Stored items
++++++++

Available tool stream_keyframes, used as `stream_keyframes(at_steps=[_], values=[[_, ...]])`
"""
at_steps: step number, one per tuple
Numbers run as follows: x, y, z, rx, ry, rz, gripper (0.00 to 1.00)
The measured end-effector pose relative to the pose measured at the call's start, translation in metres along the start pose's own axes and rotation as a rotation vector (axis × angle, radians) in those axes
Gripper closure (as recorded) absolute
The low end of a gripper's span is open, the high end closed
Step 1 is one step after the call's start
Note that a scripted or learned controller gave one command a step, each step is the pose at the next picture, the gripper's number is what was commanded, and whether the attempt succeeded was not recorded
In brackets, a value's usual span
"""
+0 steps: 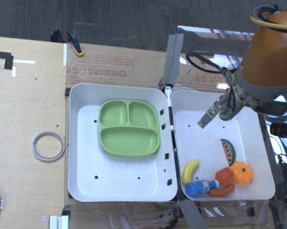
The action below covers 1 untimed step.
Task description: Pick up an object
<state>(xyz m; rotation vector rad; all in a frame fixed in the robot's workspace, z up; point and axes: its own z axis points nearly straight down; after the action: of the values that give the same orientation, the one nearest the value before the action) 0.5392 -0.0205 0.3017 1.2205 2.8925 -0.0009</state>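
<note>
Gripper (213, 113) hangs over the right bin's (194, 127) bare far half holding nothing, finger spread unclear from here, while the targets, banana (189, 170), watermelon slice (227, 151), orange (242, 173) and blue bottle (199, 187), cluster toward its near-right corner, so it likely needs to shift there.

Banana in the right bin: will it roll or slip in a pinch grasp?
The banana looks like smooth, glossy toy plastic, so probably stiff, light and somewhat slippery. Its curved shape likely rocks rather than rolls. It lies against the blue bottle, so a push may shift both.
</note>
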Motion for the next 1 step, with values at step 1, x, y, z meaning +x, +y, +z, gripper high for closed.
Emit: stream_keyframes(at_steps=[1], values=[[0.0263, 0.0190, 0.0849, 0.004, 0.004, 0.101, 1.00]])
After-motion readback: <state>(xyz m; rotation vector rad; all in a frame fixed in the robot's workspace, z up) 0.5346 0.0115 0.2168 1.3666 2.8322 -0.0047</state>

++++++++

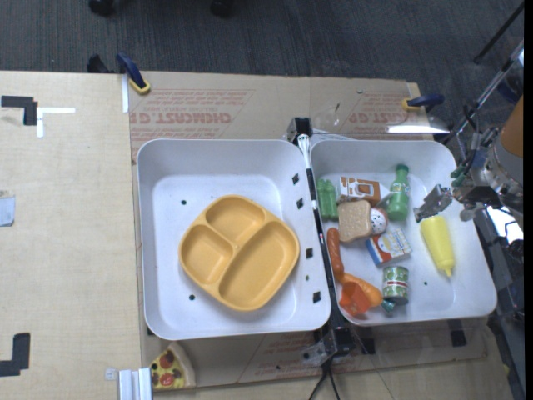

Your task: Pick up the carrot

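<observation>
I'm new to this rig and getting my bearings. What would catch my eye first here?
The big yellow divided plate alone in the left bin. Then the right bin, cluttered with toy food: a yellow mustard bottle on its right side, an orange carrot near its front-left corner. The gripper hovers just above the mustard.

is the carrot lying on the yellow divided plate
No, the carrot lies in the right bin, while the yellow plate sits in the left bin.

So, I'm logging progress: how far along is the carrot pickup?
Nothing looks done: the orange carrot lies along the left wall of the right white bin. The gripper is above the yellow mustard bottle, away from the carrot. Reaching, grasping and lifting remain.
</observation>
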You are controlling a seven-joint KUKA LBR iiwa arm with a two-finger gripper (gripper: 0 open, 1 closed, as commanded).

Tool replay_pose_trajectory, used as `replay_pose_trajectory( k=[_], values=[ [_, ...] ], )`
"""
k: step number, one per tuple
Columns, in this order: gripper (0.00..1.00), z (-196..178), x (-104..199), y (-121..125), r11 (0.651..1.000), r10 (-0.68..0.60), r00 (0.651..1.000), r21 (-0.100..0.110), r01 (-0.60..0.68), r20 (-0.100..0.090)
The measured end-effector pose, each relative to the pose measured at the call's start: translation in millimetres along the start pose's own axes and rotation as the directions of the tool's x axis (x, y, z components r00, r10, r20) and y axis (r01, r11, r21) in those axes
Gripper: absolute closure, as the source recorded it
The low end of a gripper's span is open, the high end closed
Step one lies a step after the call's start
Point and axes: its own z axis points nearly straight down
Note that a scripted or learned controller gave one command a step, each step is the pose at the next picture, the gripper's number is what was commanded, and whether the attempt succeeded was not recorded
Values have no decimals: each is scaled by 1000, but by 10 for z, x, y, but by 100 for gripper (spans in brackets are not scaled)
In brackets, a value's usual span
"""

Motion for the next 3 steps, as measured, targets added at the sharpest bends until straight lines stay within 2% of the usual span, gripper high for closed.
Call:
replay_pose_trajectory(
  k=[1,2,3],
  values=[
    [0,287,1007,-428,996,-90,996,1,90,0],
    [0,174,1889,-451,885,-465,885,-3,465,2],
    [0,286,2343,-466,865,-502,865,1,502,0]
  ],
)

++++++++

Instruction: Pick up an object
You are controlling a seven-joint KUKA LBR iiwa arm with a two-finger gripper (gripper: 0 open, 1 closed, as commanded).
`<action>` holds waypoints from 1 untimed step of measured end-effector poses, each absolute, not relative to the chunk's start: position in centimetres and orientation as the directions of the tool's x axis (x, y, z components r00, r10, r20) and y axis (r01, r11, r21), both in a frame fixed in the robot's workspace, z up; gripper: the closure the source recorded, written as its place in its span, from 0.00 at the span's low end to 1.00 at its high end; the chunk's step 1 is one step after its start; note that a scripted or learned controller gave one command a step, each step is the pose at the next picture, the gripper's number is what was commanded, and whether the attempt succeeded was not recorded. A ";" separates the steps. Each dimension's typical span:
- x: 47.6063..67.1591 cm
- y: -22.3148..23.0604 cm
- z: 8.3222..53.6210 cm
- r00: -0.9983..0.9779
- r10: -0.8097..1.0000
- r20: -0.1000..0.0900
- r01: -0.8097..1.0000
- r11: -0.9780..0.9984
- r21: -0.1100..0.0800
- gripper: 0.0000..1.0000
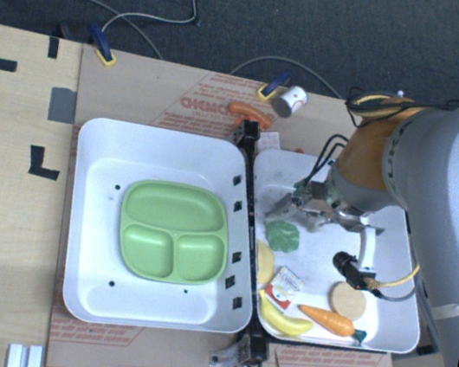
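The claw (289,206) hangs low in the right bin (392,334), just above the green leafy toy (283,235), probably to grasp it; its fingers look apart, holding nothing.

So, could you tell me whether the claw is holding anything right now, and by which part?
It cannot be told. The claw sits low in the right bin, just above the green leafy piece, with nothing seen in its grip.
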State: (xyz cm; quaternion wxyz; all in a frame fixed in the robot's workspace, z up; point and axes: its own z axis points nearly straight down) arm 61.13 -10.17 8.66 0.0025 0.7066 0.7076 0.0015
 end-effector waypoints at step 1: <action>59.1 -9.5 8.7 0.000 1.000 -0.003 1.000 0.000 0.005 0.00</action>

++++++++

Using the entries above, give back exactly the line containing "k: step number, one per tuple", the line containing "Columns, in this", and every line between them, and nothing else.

k: step number, one per tuple
Columns, in this order: gripper (0.00..1.00), z (-196..178), x (-104..199), y (-121..125), r11 (0.651..1.000), r10 (-0.68..0.60), r00 (0.651..1.000), r21 (-0.100..0.110), r01 (-0.60..0.68), r20 (-0.100..0.090)

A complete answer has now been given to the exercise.